(Data extracted from a collection)
· · · ·

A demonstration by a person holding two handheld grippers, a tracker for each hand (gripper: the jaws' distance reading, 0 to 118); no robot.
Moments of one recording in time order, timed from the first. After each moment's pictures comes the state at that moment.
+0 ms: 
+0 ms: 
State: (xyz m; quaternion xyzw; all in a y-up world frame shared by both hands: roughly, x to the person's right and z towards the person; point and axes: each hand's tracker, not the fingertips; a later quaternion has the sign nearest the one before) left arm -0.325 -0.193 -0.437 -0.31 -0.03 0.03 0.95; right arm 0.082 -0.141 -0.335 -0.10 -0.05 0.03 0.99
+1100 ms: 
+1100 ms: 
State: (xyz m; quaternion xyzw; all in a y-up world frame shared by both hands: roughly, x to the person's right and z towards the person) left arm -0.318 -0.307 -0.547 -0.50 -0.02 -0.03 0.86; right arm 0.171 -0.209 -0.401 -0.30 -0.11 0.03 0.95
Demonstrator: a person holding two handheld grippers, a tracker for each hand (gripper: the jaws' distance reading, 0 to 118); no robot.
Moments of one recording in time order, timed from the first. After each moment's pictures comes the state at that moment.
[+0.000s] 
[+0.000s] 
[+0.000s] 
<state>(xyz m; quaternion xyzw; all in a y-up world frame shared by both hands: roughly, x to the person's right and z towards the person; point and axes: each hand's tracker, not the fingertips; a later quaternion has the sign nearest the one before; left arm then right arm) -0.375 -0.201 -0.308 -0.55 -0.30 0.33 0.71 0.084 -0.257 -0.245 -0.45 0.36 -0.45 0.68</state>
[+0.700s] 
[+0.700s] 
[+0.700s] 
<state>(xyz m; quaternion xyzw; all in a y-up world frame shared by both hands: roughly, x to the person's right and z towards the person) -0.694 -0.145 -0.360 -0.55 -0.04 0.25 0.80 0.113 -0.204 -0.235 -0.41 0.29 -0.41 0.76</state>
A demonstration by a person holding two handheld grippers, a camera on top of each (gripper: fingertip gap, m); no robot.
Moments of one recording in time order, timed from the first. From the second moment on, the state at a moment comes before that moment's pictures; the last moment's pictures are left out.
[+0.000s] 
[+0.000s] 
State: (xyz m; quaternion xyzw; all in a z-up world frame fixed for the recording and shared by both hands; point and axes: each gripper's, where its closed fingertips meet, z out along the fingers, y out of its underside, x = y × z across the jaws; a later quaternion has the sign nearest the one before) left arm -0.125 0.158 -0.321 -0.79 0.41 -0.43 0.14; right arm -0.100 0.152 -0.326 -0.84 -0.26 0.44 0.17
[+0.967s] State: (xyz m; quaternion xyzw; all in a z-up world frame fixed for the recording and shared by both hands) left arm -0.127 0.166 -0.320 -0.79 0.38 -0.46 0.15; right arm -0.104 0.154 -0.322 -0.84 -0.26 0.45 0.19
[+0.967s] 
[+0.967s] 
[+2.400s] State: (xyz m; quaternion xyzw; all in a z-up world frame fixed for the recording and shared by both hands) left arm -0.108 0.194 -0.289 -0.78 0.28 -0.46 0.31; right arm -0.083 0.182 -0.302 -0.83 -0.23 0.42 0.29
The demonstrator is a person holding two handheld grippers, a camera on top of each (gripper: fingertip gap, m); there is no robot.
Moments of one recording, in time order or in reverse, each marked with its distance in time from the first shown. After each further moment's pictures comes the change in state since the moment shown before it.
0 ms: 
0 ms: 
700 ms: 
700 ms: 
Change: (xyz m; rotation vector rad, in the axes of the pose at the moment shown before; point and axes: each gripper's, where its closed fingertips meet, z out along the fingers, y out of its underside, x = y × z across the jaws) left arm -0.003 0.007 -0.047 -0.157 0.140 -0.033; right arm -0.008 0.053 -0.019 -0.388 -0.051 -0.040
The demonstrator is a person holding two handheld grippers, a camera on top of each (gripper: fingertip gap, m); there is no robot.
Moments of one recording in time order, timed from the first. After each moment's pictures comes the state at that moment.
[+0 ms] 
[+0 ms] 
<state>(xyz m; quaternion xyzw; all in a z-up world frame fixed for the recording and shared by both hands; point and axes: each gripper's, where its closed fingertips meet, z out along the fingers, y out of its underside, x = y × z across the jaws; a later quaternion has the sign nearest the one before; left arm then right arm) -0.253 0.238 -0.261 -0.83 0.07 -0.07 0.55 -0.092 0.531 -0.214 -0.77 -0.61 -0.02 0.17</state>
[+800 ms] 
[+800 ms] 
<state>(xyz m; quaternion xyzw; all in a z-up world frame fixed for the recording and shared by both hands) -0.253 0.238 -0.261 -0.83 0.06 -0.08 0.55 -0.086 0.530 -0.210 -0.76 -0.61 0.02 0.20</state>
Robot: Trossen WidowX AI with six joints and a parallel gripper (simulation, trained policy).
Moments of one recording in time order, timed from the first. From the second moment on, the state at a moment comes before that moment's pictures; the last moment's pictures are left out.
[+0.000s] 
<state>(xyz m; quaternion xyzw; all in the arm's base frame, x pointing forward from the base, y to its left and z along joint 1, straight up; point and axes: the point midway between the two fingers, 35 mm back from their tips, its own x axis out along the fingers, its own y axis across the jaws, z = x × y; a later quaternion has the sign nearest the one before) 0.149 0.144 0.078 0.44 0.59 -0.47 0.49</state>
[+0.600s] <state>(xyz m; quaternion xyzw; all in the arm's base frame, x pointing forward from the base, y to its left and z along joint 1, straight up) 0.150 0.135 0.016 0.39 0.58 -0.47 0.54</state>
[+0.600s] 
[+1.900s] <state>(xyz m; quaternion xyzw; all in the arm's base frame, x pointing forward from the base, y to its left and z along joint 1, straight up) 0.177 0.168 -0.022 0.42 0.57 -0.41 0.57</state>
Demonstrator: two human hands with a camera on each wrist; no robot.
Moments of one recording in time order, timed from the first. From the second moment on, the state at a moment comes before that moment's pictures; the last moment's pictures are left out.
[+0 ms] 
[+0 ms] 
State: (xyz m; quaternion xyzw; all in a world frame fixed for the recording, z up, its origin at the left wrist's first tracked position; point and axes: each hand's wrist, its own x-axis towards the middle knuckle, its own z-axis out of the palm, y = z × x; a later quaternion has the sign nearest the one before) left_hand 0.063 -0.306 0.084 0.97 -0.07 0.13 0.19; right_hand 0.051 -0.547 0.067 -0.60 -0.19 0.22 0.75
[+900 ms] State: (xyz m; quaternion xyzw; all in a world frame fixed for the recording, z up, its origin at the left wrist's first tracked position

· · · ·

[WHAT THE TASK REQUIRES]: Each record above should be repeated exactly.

[OUTPUT OF THE TASK]:
A demonstration by a person holding two handheld grippers, a tracker for each hand (gripper: the jaws' distance reading, 0 to 118); no robot.
Moments of one recording in time order, timed from the first. After each moment's pictures comes the state at that moment.
+0 ms: 
+0 ms: 
State: (xyz m; quaternion xyzw; all in a y-up world frame shared by both hands: roughly, x to the person's right and z towards the person; point and axes: each hand's tracker, not the fingertips; a later quaternion has the sign nearest the one before) left arm -0.325 -0.193 -0.437 -0.31 -0.03 0.03 0.95; right arm 0.082 -0.141 -0.335 -0.10 -0.05 0.03 0.99
+1100 ms: 
+1100 ms: 
State: (xyz m; quaternion xyzw; all in a y-up world frame shared by both hands: roughly, x to the person's right and z towards the person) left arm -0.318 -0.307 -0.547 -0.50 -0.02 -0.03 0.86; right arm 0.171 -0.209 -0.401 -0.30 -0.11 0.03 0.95
Demonstrator: a person holding two handheld grippers, a tracker for each hand (gripper: the jaws' distance reading, 0 to 118); no robot.
Moments of one recording in time order, timed from the first. After each moment's pictures comes the state at that moment.
[+0.000s] 
[+0.000s] 
[+0.000s] 
<state>(xyz m; quaternion xyzw; all in a y-up world frame shared by both hands: roughly, x to the person's right and z towards the person; point and axes: each hand's tracker, not the fingertips; a later quaternion has the sign nearest the one before; left arm then right arm) -0.375 -0.201 -0.308 -0.55 -0.30 0.33 0.71 0.084 -0.257 -0.245 -0.45 0.36 -0.45 0.68</state>
[+0.700s] 
[+0.700s] 
[+0.700s] 
<state>(xyz m; quaternion xyzw; all in a y-up world frame shared by both hands: roughly, x to the person's right and z towards the person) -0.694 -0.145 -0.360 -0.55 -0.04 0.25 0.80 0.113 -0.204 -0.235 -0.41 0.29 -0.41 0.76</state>
A demonstration by a person holding two handheld grippers, a camera on top of each (gripper: fingertip gap, m); no robot.
Moments of one recording in time order, timed from the first. From the second moment on, the state at a moment comes before that moment's pictures; the last moment's pictures are left out.
[+0.000s] 
[+0.000s] 
State: (xyz m; quaternion xyzw; all in a z-up world frame fixed for the recording and shared by both hands; point and axes: each gripper's, where its closed fingertips meet, z out along the fingers, y out of its underside, x = y × z across the jaws; a later quaternion has the sign nearest the one before) left arm -0.125 0.158 -0.321 -0.79 0.41 -0.43 0.14; right arm -0.100 0.152 -0.326 -0.84 -0.26 0.44 0.17
[+0.967s] State: (xyz m; quaternion xyzw; all in a z-up world frame fixed for the recording and shared by both hands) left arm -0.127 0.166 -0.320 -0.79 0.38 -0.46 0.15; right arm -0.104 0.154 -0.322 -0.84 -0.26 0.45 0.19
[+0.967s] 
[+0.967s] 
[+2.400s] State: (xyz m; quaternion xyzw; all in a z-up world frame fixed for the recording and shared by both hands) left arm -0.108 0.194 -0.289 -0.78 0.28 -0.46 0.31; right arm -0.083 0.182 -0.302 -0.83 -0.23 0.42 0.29
The demonstrator is a person holding two handheld grippers, a camera on top of each (gripper: fingertip gap, m); there is no robot.
Moments of one recording, in time order or in reverse, each marked with its distance in time from the first shown. After each further moment's pictures comes the change in state since the moment shown before it.
0 ms: 
0 ms: 
700 ms: 
700 ms: 
Change: (xyz m; rotation vector rad, in the axes of the pose at the moment shown before; point and axes: each gripper's, where its closed fingertips meet, z out along the fingers, y out of its underside, x = y × z across the jaws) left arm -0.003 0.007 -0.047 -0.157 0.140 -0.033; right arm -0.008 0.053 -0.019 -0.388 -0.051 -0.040
The demonstrator is a person holding two handheld grippers, a camera on top of each (gripper: fingertip gap, m); there is no robot.
Moments of one recording in time order, timed from the first. After each moment's pictures comes the state at that moment.
[+0 ms] 
[+0 ms] 
<state>(xyz m; quaternion xyzw; all in a z-up world frame fixed for the recording and shared by both hands; point and axes: each gripper's, where its closed fingertips meet, z out along the fingers, y out of its underside, x = y × z across the jaws; a later quaternion has the sign nearest the one before; left arm then right arm) -0.253 0.238 -0.261 -0.83 0.07 -0.07 0.55 -0.092 0.531 -0.214 -0.77 -0.61 -0.02 0.17</state>
[+800 ms] 
[+800 ms] 
<state>(xyz m; quaternion xyzw; all in a z-up world frame fixed for the recording and shared by both hands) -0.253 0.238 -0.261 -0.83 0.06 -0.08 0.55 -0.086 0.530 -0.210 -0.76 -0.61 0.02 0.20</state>
Robot: Trossen WidowX AI with six joints and a parallel gripper (simulation, trained policy).
Moments of one recording in time order, timed from the first. From the second moment on, the state at a moment comes before that moment's pictures; the last moment's pictures are left out.
[+0.000s] 
<state>(xyz m; quaternion xyzw; all in the arm's base frame, x pointing forward from the base, y to its left and z along joint 1, straight up; point and axes: the point midway between the two fingers, 35 mm back from their tips, its own x axis out along the fingers, its own y axis across the jaws, z = x × y; a later quaternion has the sign nearest the one before) 0.149 0.144 0.078 0.44 0.59 -0.47 0.49</state>
[+0.600s] <state>(xyz m; quaternion xyzw; all in the arm's base frame, x pointing forward from the base, y to its left and z along joint 1, straight up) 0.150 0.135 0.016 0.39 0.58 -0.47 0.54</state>
[+0.600s] 
[+1.900s] <state>(xyz m; quaternion xyzw; all in the arm's base frame, x pointing forward from the base, y to its left and z along joint 1, straight up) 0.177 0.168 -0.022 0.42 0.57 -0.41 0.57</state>
Demonstrator: two human hands with a camera on each wrist; no robot.
Moments of one recording in time order, timed from the first. From the second moment on, the state at a moment comes before that moment's pictures; the last moment's pictures are left out.
[+0 ms] 
[+0 ms] 
State: (xyz m; quaternion xyzw; all in a world frame fixed for the recording, z up, its origin at the left wrist's first tracked position; point and axes: each hand's wrist, its own x-axis towards the middle knuckle, its own z-axis out of the palm, y = z × x; a later quaternion has the sign nearest the one before) left_hand 0.063 -0.306 0.084 0.97 -0.07 0.13 0.19; right_hand 0.051 -0.547 0.067 -0.60 -0.19 0.22 0.75
[+900 ms] State: (xyz m; quaternion xyzw; all in a world frame fixed for the recording, z up, its origin at the left wrist's first tracked position

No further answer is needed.